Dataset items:
- - -

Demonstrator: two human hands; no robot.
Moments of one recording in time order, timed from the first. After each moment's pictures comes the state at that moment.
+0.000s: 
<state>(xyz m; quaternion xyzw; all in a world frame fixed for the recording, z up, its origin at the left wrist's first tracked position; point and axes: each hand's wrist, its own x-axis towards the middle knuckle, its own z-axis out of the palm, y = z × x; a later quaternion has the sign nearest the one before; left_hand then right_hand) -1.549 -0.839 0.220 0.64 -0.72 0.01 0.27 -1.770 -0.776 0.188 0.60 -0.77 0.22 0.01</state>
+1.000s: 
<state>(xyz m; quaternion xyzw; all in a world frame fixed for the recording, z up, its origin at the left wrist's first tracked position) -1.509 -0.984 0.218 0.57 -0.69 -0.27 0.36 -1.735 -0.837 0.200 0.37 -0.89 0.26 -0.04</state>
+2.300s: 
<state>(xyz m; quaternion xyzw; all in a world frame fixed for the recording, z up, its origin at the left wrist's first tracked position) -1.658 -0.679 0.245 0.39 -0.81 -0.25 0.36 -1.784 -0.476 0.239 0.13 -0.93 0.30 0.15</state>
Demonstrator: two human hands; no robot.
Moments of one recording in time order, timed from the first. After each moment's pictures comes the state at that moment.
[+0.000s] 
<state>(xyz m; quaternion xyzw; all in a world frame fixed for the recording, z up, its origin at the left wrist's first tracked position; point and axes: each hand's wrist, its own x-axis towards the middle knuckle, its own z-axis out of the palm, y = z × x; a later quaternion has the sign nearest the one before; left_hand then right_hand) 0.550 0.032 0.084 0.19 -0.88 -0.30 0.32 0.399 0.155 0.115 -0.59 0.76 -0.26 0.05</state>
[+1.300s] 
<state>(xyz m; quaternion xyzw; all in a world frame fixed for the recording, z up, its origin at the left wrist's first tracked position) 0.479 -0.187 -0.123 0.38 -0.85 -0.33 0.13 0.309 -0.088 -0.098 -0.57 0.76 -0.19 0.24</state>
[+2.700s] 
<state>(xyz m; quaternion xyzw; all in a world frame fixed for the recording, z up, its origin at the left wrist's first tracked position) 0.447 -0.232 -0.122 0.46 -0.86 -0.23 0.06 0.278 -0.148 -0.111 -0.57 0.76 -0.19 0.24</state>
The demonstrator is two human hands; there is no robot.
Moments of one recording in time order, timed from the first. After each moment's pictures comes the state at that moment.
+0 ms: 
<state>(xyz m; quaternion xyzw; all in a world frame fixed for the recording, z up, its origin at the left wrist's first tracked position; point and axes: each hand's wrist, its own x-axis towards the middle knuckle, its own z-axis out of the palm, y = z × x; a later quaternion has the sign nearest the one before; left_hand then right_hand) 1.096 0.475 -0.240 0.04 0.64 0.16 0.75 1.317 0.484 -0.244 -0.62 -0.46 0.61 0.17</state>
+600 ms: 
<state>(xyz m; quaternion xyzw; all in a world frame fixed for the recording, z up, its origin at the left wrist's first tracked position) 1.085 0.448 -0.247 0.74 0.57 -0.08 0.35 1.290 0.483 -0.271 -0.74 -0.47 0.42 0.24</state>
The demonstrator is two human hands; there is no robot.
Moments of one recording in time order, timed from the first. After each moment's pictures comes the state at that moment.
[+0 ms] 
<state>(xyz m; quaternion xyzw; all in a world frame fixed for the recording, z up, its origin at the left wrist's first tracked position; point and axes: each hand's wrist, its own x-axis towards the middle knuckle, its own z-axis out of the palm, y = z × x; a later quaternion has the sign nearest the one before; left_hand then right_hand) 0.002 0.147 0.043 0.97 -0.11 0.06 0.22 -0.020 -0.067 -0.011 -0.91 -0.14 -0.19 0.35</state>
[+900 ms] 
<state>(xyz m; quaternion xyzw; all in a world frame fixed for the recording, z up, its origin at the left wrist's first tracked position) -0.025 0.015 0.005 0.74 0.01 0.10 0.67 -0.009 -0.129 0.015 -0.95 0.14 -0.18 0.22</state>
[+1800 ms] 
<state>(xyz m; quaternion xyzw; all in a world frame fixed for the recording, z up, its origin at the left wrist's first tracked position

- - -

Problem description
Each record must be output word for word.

Output for this exercise
Demonstrator: two human hands; no robot.
Moments of one recording in time order, timed from the first. After each moment's pictures comes the state at that moment.
+0.000s: 
<state>(xyz m; quaternion xyzw; all in a world frame fixed for the recording, z up, its origin at the left wrist's first tracked position; point and axes: each hand's wrist, its own x-axis towards the middle knuckle, its own z-axis out of the palm, y = z × x; a later quaternion has the sign nearest the one before; left_hand then right_hand) -1.549 -0.839 0.220 0.64 -0.72 0.01 0.27 -1.770 -0.776 0.188 0.60 -0.77 0.22 0.01</state>
+1.000s: 
<state>(xyz m; quaternion xyzw; all in a world frame fixed for the recording, z up, its origin at the left wrist's first tracked position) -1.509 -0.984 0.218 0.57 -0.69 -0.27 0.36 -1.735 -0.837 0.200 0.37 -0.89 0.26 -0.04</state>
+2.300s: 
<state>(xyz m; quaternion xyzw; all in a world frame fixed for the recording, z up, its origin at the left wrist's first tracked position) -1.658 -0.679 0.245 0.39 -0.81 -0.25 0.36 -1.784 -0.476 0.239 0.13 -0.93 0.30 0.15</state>
Demonstrator: two human hands; no robot.
Moments of one recording in time order, timed from the first. After each moment's pictures comes the state at that moment.
[+0.000s] 
<state>(xyz m; quaternion xyzw; all in a world frame fixed for the recording, z up, its origin at the left wrist's first tracked position; point and axes: each hand's wrist, its own x-axis towards the middle knuckle, its own z-axis out of the palm, y = z × x; a later quaternion has the sign nearest the one before; left_hand then right_hand) 0.550 0.032 0.084 0.19 -0.88 -0.30 0.32 0.399 0.155 0.115 -0.59 0.76 -0.26 0.05</state>
[+1.300s] 
<state>(xyz m; quaternion xyzw; all in a world frame fixed for the recording, z up, its origin at the left wrist's first tracked position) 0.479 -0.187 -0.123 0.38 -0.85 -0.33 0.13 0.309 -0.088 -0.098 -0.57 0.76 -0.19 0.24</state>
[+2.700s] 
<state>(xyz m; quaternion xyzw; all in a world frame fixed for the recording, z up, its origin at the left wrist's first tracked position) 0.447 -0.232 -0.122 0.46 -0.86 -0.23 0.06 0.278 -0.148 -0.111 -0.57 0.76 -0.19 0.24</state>
The demonstrator is two human hands; there is no robot.
Moments of one recording in time order, timed from the first. After each moment's pictures comes the state at that moment.
+0 ms: 
<state>(xyz m; quaternion xyzw; all in a world frame fixed for the recording, z up, its origin at the left wrist's first tracked position; point and axes: each hand's wrist, its own x-axis towards the middle knuckle, its own z-axis out of the palm, y = z × x; a later quaternion has the sign nearest the one before; left_hand then right_hand) 1.096 0.475 -0.240 0.04 0.64 0.16 0.75 1.317 0.484 -0.244 -0.62 -0.46 0.61 0.17</state>
+600 ms: 
<state>(xyz m; quaternion xyzw; all in a world frame fixed for the recording, z up, its origin at the left wrist's first tracked position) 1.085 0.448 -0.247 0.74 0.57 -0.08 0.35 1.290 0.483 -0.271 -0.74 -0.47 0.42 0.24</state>
The demonstrator is two human hands; there is no robot.
Moments of one recording in time order, timed from the first. After each moment's pictures comes the state at that moment.
[+0 ms] 
<state>(xyz m; quaternion xyzw; all in a world frame fixed for the recording, z up, its origin at the left wrist's first tracked position; point and axes: each hand's wrist, its own x-axis towards the middle knuckle, its own z-axis out of the palm, y = z × x; a later quaternion has the sign nearest the one before; left_hand then right_hand) 0.002 0.147 0.043 0.97 -0.11 0.06 0.22 -0.020 -0.067 -0.011 -0.91 -0.14 -0.19 0.35</state>
[+900 ms] 
<state>(xyz m; quaternion xyzw; all in a world frame fixed for the recording, z up, its origin at the left wrist's first tracked position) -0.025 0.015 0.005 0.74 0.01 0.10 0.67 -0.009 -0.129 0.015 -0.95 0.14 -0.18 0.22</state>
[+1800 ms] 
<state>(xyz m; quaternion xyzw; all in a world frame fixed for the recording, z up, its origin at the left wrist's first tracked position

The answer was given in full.